Sir, I read with interest the letter by N J Milner and N A Smithson (BDJ 2004, 197: 372) for bringing to light the continuing problem of inappropriate referrals of wisdom teeth to oral and maxillofacial departments. Removal of wisdom teeth is one of the most common operations carried out in the U.K.; hence incorrect referrals have an impact on waiting times.

I also carried out an audit of inappropriate wisdom teeth referrals, based on the NICE guidelines, whilst working in the Oral and Maxillofacial department at Pinderfields Hospital Wakefield, in 2002. At that time, there was already a local referral protocol (predating NICE) and a referral proforma circulated to local general dental practitioners, to use when referring such patients. We decided to evaluate the impact of this protocol following the recommendations by NICE.

Consequently a prospective audit over a two month period, following Royal College of Surgeons guidelines, was carried out. This included 59 patients. In our study, the majority of referrals were found to be appropriate.

However, despite the advice, 63% of referring practitioners did not use the proforma, instead opting for written referral letters. Interestingly, the number of referrals that were inappropriate was 6.8% and in all these cases the proforma was not used.

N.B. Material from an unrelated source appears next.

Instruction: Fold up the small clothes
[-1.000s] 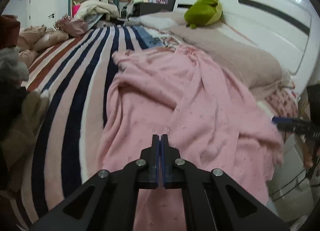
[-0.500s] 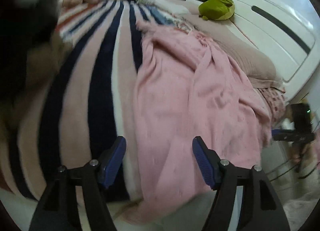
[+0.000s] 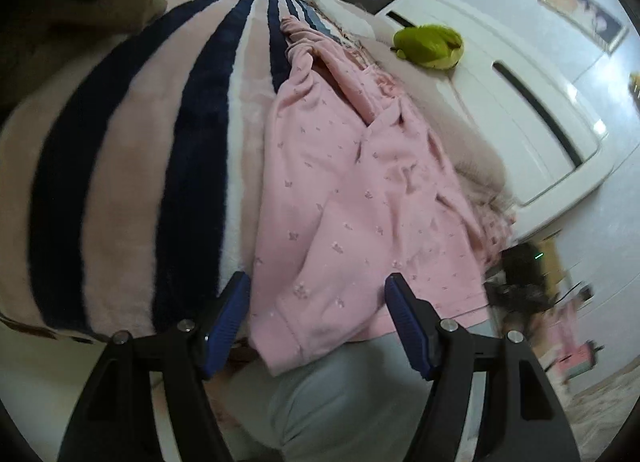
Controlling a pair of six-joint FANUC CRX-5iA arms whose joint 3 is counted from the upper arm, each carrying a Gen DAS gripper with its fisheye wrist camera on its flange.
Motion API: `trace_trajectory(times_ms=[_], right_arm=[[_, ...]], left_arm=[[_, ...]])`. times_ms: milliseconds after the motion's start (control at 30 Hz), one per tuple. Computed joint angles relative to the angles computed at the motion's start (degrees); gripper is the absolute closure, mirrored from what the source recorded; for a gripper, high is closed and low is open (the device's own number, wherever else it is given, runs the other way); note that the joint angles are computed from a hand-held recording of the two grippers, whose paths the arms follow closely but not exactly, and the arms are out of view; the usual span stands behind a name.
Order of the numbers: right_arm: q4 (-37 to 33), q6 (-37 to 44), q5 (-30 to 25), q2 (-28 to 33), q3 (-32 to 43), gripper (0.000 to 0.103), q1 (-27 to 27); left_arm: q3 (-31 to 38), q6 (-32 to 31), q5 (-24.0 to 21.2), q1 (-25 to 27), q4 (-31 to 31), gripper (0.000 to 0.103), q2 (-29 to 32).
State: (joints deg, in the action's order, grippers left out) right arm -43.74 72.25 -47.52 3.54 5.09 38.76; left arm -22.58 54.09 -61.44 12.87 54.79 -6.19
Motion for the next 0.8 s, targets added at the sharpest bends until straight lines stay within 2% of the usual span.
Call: trace_trajectory(times_ms=[33,100,133,167,233,367,467,500,567,667,700,800], right_arm=[[-3.53,2.57,0.96,0.11,-0.45,0.036,-0.98],[-15.01,11.32,1.52,0.96,-0.75,0.038,-4.37],[-19.5,14.91,1.07,1.38,-0.7,0.04,-5.71],[-25.73,20.42,-0.5,2.19,-0.31,0.047,-7.65],[-30.28,25.56,-2.4,3.27,0.94,0.048,-8.89],[-26.53,24.78,-2.19,4.07,3.6,0.048,-7.71],[-18.29,18.25,-0.33,4.37,4.76,0.05,-5.17],[-17.74,17.78,-0.37,4.06,4.42,0.05,-4.96],[-18.76,18.35,-0.75,4.44,4.5,0.05,-5.27],[-20.51,19.66,-0.57,4.6,4.62,0.052,-5.72],[-21.17,20.35,-0.53,4.65,4.67,0.055,-5.9],[-22.07,21.38,-0.12,4.88,5.28,0.055,-6.1]], left_arm=[[-0.53,-0.39,-0.54,0.12,1.81,0.038,0.41],[-1.75,-0.43,-0.26,-0.02,4.66,0.038,0.59],[-2.23,-0.45,-0.51,0.15,5.75,0.038,0.62],[-2.81,-0.16,-1.28,0.25,7.47,0.038,0.86],[-3.2,0.79,-2.29,0.3,8.01,0.038,1.05],[-3.41,1.69,-3.01,0.29,5.75,0.038,0.62],[-4.56,2.7,-3.56,0.15,4.83,0.037,0.42],[-5.61,2.55,-3.12,0.05,5.45,0.037,0.08],[-8.28,1.24,-0.63,-1.22,10.05,0.042,-0.91],[-10.51,-4.36,1.86,-4.28,19.18,0.047,-1.58],[-10.1,-4.69,2.96,-5.02,19.82,0.047,-1.51],[-9.2,-5.12,6.52,-6.57,21.71,0.051,-1.06]])
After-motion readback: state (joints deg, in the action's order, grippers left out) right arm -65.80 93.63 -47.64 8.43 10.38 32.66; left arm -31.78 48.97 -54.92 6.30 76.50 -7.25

Such an audit not only highlighted the benefit of setting guidelines for referring practitioners to follow, but also the benefit of using tools, like a proforma, that will assist in reducing the number of inappropriate referrals.

Perhaps a standardised system of referral, using a proforma (with the current guidelines printed on it), may be helpful in reducing the wastage of NHS resources in this area.